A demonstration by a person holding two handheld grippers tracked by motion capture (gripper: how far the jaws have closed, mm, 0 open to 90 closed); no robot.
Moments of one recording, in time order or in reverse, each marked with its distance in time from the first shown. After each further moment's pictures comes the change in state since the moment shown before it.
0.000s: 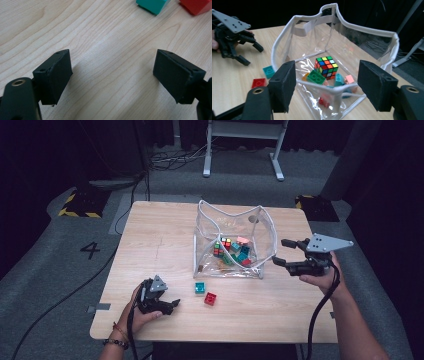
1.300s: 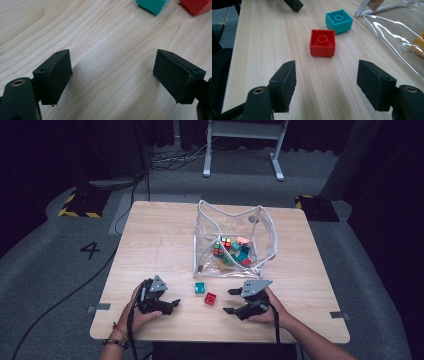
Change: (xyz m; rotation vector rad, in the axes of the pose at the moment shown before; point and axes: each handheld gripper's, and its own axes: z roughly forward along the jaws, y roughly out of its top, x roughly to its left) left arm 0.000 0.000 0.000 -0.001 0.000 0.000; right arm 0.110 -0.095 0.130 0.235 0.322 -0.012
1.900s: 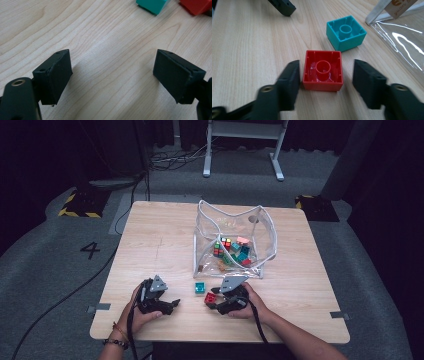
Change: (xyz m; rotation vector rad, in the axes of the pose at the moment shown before) left arm 0.000 0.000 0.000 0.002 -0.003 0.000; right arm -0.002 0.023 0.056 0.045 -0.011 -0.016
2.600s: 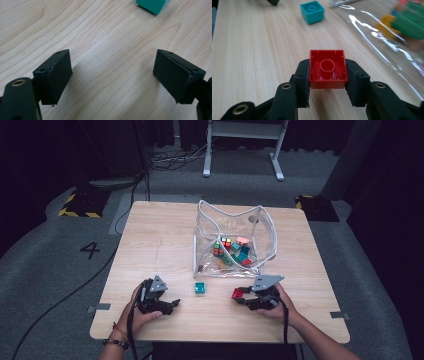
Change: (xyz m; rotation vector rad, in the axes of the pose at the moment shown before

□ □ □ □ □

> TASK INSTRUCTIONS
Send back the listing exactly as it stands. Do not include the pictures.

> SOLUTION FOR THIS TASK
A demonstration by a person holding two handheld grippers tracked by motion capture (gripper: how far the jaws have closed, mm, 0 open to 90 closed); no robot.
Moments of one recording, in time order or in reverse, each marked with its distance in time from the first shown. After each further moment's pictures comes the change in state since the moment shown before it.
0.000s: 
1.300s: 
Change: (xyz m; rotation vector rad, in the axes of the pose at the moment shown before; point and axes: each handheld gripper's, and its own axes: z roughly forward along the jaws, y roughly out of its top, x roughly to its left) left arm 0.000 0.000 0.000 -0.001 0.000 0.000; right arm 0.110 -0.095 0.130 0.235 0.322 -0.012
1.900s: 
Change: (xyz m; rotation vector rad, in the axes of the pose at the moment shown before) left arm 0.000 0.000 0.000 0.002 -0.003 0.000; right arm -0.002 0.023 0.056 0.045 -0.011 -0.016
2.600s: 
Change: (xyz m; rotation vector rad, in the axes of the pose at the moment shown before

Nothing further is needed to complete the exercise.